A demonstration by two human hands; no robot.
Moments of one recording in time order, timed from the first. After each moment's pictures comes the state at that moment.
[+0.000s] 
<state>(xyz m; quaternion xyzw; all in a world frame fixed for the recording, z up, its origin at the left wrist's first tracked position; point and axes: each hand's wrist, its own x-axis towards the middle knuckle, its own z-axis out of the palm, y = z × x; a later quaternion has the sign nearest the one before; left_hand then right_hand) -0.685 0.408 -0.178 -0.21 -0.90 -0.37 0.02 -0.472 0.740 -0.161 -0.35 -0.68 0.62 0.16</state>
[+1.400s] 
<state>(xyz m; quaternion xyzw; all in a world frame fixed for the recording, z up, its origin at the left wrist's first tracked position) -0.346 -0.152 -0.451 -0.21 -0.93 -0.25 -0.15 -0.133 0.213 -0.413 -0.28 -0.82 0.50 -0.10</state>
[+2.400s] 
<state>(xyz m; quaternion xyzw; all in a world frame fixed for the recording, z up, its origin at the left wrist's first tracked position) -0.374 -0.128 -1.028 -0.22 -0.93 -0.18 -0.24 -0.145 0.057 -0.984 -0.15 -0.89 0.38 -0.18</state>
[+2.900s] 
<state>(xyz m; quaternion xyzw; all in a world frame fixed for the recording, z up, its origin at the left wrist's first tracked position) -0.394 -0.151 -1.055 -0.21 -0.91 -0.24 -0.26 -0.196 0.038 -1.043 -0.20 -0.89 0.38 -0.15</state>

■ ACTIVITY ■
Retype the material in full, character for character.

■ TASK OUTPUT ■
A demonstration by two human hands; no robot.
Moments of one recording in time order, timed from the first. After each moment's pictures comes the state at that moment.
[+0.000s] 
<state>(xyz m; quaternion xyzw; all in a world frame fixed for the recording, z up, its origin at the left wrist's first tracked position; point and axes: each hand's wrist, its own x-axis towards the middle knuckle, its own z-axis out of the palm, y = z × x; a later quaternion has the sign nearest the one before; left_hand then right_hand) -0.685 0.408 -0.178 -0.21 -0.90 -0.37 0.02 -0.472 0.740 -0.161 -0.35 -0.68 0.62 0.16</state>
[+1.400s] 
<state>(xyz m; quaternion xyzw; all in a world frame fixed for the recording, z up, its origin at the left wrist's first tracked position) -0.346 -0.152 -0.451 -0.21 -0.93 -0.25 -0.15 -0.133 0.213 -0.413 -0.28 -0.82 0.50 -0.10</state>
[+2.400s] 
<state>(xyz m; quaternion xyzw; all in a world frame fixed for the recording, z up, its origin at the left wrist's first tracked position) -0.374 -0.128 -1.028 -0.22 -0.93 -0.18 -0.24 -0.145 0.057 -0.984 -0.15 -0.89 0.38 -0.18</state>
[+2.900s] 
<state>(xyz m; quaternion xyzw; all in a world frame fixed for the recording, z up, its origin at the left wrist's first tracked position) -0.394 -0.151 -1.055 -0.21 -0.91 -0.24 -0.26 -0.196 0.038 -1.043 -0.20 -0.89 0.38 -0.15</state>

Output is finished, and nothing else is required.